Raskol Gangs
- Founding location: Port Moresby
- Years active: 1970s-present
- Territory: Urban areas of Papua New Guinea, mainly Port Moresby, Lae, Mount Hagen and Goroka
- Ethnicity: Papuans, Melanesians
- Membership: Unknown ~1000´s
- Activities: Armed robbery, Carjacking, Extortion, Drug Trafficking, Contract killing, Rape, among other illegal activities

= Raskol gangs =

Term for criminal gangs in Papua New Guinea

Raskol is a generic term for a criminal or group of criminals in Papua New Guinea ("PNG"), primarily in the larger cities, including Port Moresby and Lae. Raskol is a Tok Pisin (Pidgin English) word derived from the English word rascal and is currently used in Papua New Guinea to refer to gang members or criminals in general.

==History==
Raskol gangs first emerged in Port Moresby in the 1970s, largely associated with the growth of urban squatter settlements in Port Moresby that consisted of recent migrants from the rural areas of the country and their children. Unemployment was (and remains) high in the settlements, with most employment in the informal sector, and educational opportunities very limited.

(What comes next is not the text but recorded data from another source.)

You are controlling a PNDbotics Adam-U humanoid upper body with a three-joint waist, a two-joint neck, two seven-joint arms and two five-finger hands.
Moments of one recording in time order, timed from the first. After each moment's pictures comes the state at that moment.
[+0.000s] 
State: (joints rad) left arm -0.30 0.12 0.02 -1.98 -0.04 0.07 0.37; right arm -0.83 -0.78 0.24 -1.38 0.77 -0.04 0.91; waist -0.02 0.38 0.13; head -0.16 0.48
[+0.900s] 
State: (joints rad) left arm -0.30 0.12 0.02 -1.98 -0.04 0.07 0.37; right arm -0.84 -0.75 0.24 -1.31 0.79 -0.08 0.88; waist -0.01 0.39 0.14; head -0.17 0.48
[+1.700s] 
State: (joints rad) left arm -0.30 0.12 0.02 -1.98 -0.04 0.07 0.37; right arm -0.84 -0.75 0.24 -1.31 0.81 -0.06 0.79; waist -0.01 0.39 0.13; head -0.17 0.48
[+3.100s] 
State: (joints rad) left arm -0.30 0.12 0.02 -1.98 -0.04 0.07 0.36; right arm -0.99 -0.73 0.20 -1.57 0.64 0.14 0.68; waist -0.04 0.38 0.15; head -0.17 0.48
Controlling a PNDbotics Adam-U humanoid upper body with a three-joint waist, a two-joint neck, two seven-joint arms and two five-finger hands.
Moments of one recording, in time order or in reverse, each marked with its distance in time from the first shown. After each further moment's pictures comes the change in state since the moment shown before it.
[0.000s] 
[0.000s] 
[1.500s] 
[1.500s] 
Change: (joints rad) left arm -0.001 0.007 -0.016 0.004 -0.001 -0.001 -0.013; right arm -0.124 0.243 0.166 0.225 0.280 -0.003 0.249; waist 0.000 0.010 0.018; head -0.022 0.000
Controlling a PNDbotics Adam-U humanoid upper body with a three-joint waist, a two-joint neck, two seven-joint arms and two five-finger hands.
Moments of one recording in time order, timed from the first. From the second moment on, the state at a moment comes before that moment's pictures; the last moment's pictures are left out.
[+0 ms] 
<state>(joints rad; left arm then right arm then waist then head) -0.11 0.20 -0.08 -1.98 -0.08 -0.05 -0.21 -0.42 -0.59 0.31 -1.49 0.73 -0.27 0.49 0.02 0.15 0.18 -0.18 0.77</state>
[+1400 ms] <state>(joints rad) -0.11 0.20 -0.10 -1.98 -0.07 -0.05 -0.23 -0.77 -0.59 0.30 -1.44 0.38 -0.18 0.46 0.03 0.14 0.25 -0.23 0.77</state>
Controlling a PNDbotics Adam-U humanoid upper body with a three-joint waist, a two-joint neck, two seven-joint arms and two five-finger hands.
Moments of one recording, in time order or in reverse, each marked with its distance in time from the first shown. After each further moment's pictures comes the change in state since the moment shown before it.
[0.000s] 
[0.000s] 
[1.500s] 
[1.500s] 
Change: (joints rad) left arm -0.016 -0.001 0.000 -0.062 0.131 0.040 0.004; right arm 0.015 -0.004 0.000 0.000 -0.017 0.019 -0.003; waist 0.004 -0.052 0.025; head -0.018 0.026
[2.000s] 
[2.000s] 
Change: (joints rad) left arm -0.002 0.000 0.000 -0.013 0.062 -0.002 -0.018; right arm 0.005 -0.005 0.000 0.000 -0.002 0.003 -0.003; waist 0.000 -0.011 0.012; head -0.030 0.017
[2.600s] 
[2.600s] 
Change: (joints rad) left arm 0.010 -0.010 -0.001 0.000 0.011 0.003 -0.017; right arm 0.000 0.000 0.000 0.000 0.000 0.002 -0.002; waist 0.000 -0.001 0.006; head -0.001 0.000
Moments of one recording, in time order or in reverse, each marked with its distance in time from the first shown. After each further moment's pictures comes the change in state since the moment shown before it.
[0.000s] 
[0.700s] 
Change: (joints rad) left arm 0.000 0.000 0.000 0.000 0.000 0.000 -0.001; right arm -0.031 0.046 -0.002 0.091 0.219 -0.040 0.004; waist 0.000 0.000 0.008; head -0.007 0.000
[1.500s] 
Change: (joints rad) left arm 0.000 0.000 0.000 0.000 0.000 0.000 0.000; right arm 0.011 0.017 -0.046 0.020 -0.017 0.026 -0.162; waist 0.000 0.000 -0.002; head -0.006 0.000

Similar to criminal gangs in western urban centres such as Los Angeles, London, and Paris, criminal gangs emerged as a mechanism through which uneducated and unemployed urban youth in PNG sought a sense of self-worth and security by associating with others who share their deprivation. In a country where betel nut, marijuana, and homebrew alcohol are widely accessible at an early age, these drugs are an often-cited contributor to the erratic behaviour of raskol gangs. Widespread alcoholism due to cultural attitudes towards alcoholism may also be a contributor. Many PNG criminal law enforcement officials accept drunkenness as a legal defence in domestic violence cases.

Over the years, raskol gang activities have evolved from opportunistic incidents of small scale theft or breaking and entering to more organised criminal activity including serving as middlemen in the marijuana trade both within PNG and between PNG and Australia, as well as becoming increasingly politicised as the instrument of various political powers. The growth of squatter settlements in Lae and Port Moresby has led to a corresponding increase in the number and size of raskol gangs.

==Rape==

In urban areas, particularly slum areas, Raskol gangs often require raping women for initiation reasons. Peter Moses, one of the leaders of the "Dirty Dons 585" Raskol gang, stated that raping women was a “must” for the young members of the gang. In rural areas, when a boy wants to become a man, he may go to an enemy village and kill a pig to be accepted as an adult, while in the cities "women have replaced pigs." Moses, who claimed to have raped more than 30 women himself, said, “And it is better if a boy kills her afterwards; there will be less problems with the police."